Description of the task: Every record has to be written out exactly, with no line missing.

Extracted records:

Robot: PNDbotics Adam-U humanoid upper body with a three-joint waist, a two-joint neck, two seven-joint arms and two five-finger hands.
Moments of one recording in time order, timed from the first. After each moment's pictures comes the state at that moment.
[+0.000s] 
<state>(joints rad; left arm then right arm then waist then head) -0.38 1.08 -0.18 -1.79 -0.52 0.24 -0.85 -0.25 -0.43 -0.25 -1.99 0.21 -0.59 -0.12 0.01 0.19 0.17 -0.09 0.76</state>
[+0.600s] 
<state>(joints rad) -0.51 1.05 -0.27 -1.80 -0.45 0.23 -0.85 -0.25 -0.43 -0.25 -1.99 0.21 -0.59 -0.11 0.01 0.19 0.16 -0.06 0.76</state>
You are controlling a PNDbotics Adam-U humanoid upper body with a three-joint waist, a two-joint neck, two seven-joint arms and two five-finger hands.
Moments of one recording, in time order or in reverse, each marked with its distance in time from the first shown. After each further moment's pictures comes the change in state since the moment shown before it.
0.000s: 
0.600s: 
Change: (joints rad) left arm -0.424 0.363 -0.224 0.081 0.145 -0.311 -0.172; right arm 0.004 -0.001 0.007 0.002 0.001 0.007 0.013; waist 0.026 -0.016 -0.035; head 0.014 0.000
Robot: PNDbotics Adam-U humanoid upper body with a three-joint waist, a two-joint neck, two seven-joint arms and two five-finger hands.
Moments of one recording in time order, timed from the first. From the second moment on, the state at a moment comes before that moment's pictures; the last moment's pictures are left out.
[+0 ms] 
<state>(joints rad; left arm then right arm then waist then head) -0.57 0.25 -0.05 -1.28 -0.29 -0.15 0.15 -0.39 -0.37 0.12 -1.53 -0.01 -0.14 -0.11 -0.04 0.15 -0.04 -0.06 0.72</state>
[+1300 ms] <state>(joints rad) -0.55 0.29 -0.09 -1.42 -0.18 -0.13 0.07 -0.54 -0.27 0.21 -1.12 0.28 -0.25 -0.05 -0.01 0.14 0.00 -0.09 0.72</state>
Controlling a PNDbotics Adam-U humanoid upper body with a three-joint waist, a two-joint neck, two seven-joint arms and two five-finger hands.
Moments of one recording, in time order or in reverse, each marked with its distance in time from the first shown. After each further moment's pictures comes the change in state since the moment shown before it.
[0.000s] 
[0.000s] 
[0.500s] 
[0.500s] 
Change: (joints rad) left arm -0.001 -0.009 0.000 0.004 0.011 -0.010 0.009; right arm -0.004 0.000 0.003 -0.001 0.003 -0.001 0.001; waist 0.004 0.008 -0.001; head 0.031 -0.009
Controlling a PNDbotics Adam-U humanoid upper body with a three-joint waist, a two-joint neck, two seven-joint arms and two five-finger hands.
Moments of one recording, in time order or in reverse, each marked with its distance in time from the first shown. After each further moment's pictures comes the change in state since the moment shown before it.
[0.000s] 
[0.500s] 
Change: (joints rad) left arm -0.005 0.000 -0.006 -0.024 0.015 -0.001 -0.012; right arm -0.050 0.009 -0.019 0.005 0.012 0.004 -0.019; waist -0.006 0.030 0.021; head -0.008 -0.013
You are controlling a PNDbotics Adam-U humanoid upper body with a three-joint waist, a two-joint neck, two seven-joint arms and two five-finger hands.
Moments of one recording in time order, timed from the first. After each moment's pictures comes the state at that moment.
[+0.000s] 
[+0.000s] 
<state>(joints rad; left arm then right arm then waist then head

Solved exercise:
Robot: PNDbotics Adam-U humanoid upper body with a three-joint waist, a two-joint neck, two seven-joint arms and two five-finger hands.
Moments of one recording in time order, timed from the first. After each moment's pictures comes the state at that moment.
[+0.000s] 
<state>(joints rad; left arm then right arm then waist then head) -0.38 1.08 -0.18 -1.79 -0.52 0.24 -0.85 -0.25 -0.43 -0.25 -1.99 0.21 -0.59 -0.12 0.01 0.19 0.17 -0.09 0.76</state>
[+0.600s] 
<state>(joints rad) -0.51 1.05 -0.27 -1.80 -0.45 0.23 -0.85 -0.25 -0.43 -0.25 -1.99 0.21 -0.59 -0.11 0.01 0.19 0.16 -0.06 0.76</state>
You are controlling a PNDbotics Adam-U humanoid upper body with a three-joint waist, a two-joint neck, two seven-joint arms and two five-finger hands.
Moments of one recording, in time order or in reverse, each marked with its distance in time from the first shown. After each further moment's pictures comes the change in state since the moment shown before it.
0.000s: 
0.600s: 
Change: (joints rad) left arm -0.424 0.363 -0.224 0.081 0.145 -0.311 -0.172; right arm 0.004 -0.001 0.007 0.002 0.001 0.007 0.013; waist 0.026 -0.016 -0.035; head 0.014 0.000
Robot: PNDbotics Adam-U humanoid upper body with a three-joint waist, a two-joint neck, two seven-joint arms and two five-finger hands.
Moments of one recording in time order, timed from the first. From the second moment on, the state at a moment comes before that moment's pictures; the last moment's pictures are left out.
[+0 ms] 
<state>(joints rad; left arm then right arm then waist then head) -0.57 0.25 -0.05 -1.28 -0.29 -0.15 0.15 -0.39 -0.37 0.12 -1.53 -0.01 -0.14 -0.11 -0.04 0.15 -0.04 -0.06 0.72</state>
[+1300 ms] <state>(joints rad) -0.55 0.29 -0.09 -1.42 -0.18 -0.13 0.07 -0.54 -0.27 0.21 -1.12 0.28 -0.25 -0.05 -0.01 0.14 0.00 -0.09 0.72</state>
Controlling a PNDbotics Adam-U humanoid upper body with a three-joint waist, a two-joint neck, two seven-joint arms and two five-finger hands.
Moments of one recording, in time order or in reverse, each marked with its distance in time from the first shown. After each further moment's pictures comes the change in state since the moment shown before it.
[0.000s] 
[0.000s] 
[0.500s] 
[0.500s] 
Change: (joints rad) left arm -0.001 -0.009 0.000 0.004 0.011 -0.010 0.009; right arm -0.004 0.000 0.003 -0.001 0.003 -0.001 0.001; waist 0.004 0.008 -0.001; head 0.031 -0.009
Controlling a PNDbotics Adam-U humanoid upper body with a three-joint waist, a two-joint neck, two seven-joint arms and two five-finger hands.
Moments of one recording, in time order or in reverse, each marked with its distance in time from the first shown. After each further moment's pictures comes the change in state since the moment shown before it.
[0.000s] 
[0.500s] 
Change: (joints rad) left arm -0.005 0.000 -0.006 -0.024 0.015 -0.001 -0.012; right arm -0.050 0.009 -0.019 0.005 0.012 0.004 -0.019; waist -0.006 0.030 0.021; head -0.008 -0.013
You are controlling a PNDbotics Adam-U humanoid upper body with a three-joint waist, a two-joint neck, two seven-joint arms and two five-finger hands.
Moments of one recording in time order, timed from the first. After each moment's pictures comes the state at that moment.
[+0.000s] 
[+0.000s] 
<state>(joints rad; left arm then right arm then waist then head

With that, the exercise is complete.